» Directions
Once the line containing "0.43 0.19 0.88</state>" is located, give it again exactly, together with each line that follows it to the end of the entries, and add nothing else.

Items listed in a dataset
* * * *

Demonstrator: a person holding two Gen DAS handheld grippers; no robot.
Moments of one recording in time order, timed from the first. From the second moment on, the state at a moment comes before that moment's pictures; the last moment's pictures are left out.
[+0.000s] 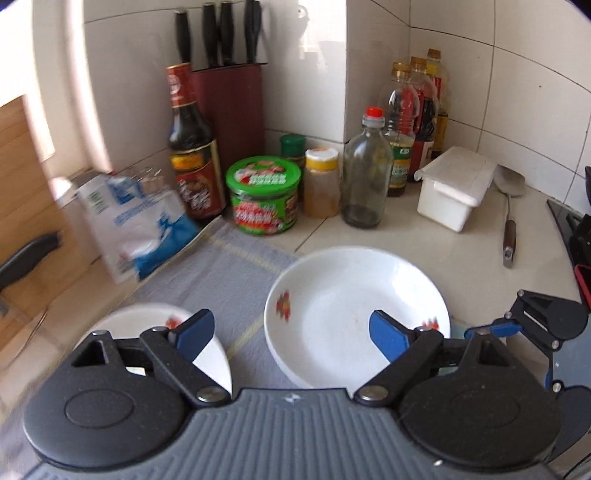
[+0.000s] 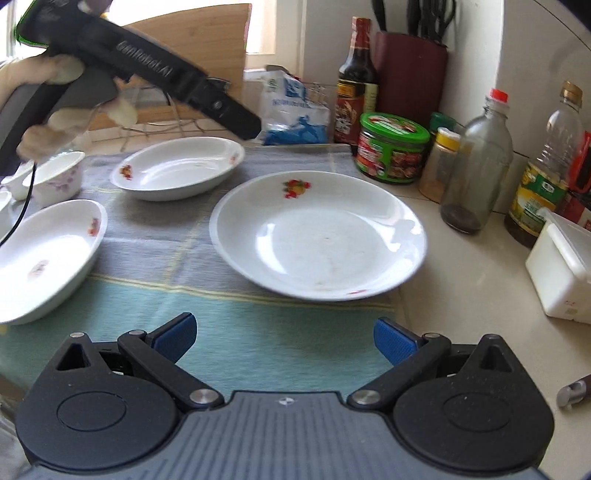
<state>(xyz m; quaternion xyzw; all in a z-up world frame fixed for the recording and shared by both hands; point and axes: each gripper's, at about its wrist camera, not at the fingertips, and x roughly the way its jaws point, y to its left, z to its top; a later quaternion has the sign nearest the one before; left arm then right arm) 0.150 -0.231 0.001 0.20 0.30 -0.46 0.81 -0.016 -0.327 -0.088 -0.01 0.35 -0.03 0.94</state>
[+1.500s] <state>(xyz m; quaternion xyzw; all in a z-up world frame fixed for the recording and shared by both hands) 0.108 -0.039 -0.028 0.11 0.42 -0.28 0.85 0.007 -0.170 -0.119 -0.10 0.34 0.21 0.91</state>
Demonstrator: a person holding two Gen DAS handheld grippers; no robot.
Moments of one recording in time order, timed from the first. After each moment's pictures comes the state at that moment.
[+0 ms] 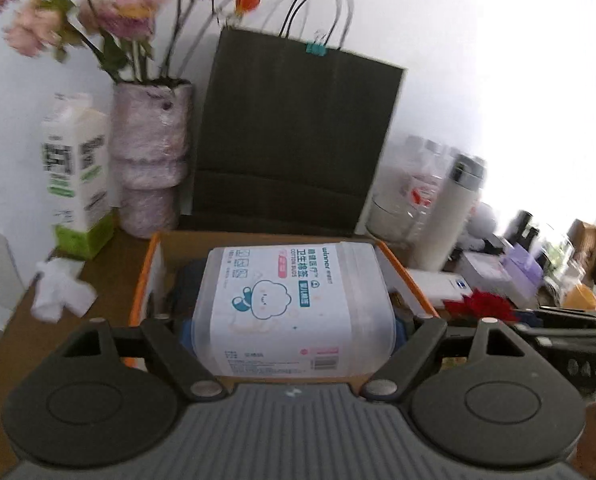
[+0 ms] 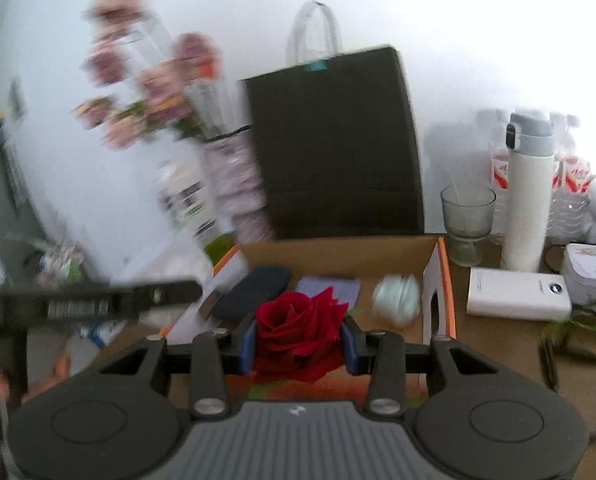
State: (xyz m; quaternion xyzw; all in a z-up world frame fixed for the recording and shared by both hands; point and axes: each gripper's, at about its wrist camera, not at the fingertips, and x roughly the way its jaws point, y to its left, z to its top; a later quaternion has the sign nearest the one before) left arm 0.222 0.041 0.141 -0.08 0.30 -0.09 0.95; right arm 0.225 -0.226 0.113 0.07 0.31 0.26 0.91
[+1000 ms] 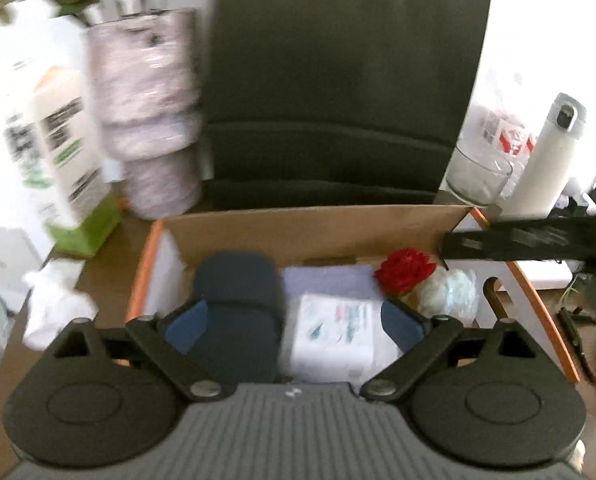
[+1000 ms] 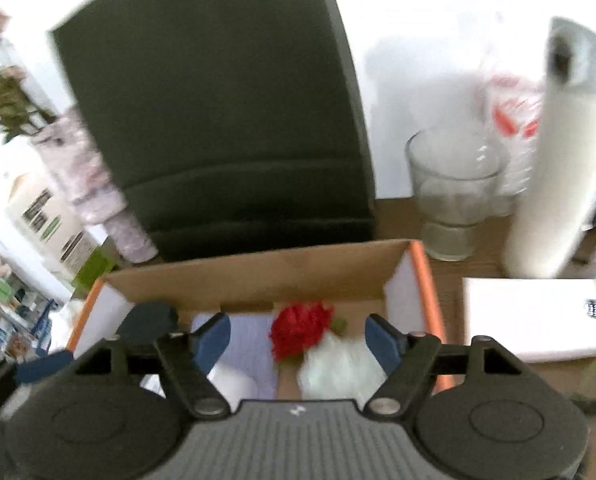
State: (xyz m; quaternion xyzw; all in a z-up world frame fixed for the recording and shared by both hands) left arm 0.309 0.031 0.093 -0.02 0.38 -0.02 0.92; right arm 0.384 -0.194 0.063 0.07 0.42 0.16 0.89
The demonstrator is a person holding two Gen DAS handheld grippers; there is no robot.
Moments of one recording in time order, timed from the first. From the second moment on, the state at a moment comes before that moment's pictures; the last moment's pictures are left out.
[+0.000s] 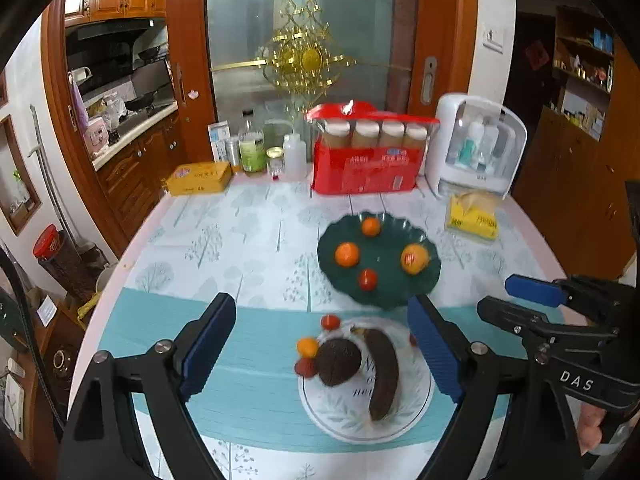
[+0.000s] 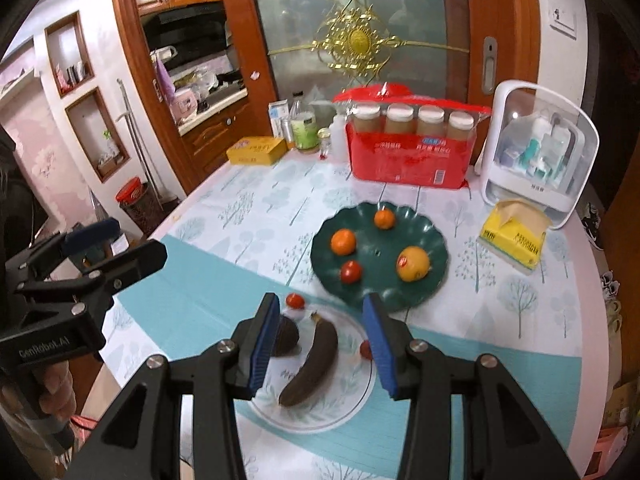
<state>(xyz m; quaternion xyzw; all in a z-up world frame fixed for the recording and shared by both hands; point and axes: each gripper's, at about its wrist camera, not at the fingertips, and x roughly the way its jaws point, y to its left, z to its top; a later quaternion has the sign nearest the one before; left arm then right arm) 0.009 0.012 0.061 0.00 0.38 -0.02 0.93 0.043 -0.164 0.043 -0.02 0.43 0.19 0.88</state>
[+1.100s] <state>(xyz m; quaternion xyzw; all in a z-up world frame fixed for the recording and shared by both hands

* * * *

» Exercise answer
<state>(xyz m; quaternion xyzw; all in a z-up world frame fixed for the recording and shared by both hands; point and axes: each gripper's, at about its wrist camera, not at the fingertips, and x roughly the way its jaws point, y to its left, z to its top; a later quaternion has the sign nearest the one before; left arm then right arm) 0.009 0.012 0.061 0.00 0.38 -0.02 0.93 0.043 -0.164 0.043 -0.02 0.43 0.19 0.88</state>
[+1.100s] <state>(xyz m; quaternion xyzw; all in a z-up world frame fixed for the recording and shared by both hands

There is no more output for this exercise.